The story on driver costs followed revelations by The Canadian Press that International Co-operation Minister Bev Oda spent $16 on a glass of orange juice at a hotel and $1,000 a day on limousines during a 2011 conference in London.
Rathgeber noted that Oda apologized and repaid the money but suggested people may not be forgiving.
"In Grenfell, most of the attendees have never ridden in a limo and none of them have ever drunk $16 orange juice," he wrote.
"Surely, they would appreciate if government took more care in spending their money."
In an interview, Rathgeber said he was airing a complaint he's also hearing in his own riding.
"We all have a job and my job as a member of Parliament and as a member of the Conservative caucus is to hold the government to account, even though I am a member of the government caucus," he said.
"I still think that I have a responsibility to do what I can to ensure taxpayers get value for their dollars."
His blog was posted as Conservative cabinet ministers, parliamentary secretaries and MPs fanned out across the country to plug the government's budget bill at a series of events Tuesday.
Rathbeger said he knows the money spent on drivers wouldn't make a dent in the deficit.
"It's an issue I guess of optics, and it's an issue of leadership," he said.
"At a time when we are attempting to get our fiscal house in order and we're asking Canadians to make some sacrifices, with respect to government programs and services that are offered, I think it's incumbent upon politicians to do the same."
Complaints about Oda's expense claims have found their way into caucus meetings since the story broke in April.
MPs are concerned about further blowback from Canadians if the minister isn't replaced in a widely expected cabinet shuffle this summer.
Since 2006, Harper has been expanding the size of his cabinet, which in turn increases its cost.
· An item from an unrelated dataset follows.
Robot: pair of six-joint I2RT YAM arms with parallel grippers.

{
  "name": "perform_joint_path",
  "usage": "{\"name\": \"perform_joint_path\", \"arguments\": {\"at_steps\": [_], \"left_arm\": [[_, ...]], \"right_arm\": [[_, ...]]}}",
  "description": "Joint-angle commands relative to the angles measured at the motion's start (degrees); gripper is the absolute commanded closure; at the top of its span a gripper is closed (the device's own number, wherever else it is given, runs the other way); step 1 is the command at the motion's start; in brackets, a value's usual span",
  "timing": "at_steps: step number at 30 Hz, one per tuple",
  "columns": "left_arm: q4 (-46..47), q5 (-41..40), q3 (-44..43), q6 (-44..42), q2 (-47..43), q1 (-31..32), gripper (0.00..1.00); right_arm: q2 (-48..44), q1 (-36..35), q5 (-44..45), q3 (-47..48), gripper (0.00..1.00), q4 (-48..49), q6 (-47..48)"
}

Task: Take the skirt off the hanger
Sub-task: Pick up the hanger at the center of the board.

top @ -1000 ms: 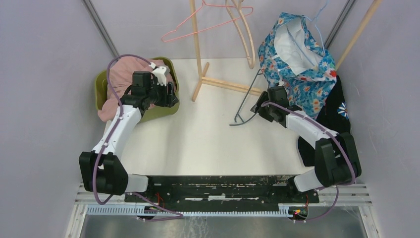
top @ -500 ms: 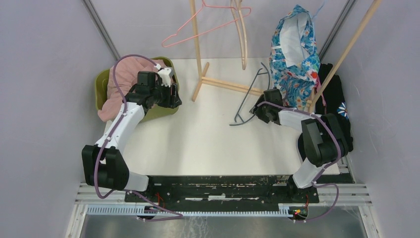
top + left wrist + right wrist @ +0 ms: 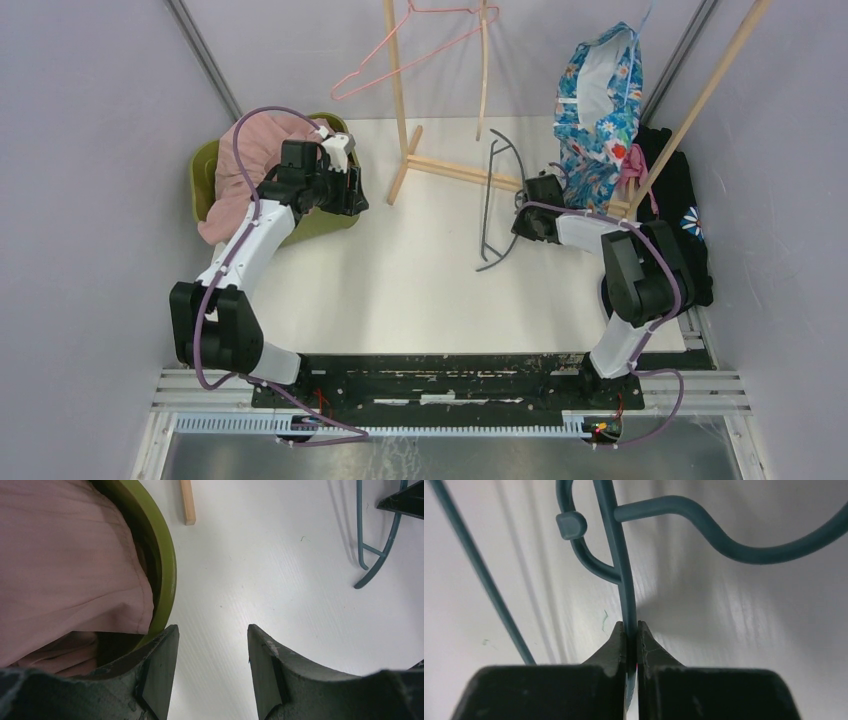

In 2011, the bill for salaries and perks for him and the other 38 ministers and junior ministers was about $9 million, the highest on record.
Ontario Tory MP Rick Dykstra said he, too, has received an earful about Oda's spending and cabinet cars in the last few months.
But he said the budget is prompting questions as well and not the kind he's used to hearing.
Ever since he's been back in his St. Catharines, Ont., riding, Dykstra said he's received a "boatload" of queries on the marathon voting session in the Commons earlier this month, when MPs voted continuously for almost 24 hours on hundreds of opposition amendments to the budget bill.
"It's very rare when I get constituents actually talking to me about what's happened in the House of Commons, actually in the House itself," Dykstra said.
Rathgeber is the latest backbencher to pop his head over the wall of silence that usually keeps Tories from public criticism of the government.
Earlier this month, Nanaimo-Alberni MP James Lunney spoke out against planned cuts to coast guard services being made as part of the government's overall drive to slash spending.
And in May, another B.C. Tory, David Wilks, raised concerns about the budget and the lack of say backbenchers have in overall government policy.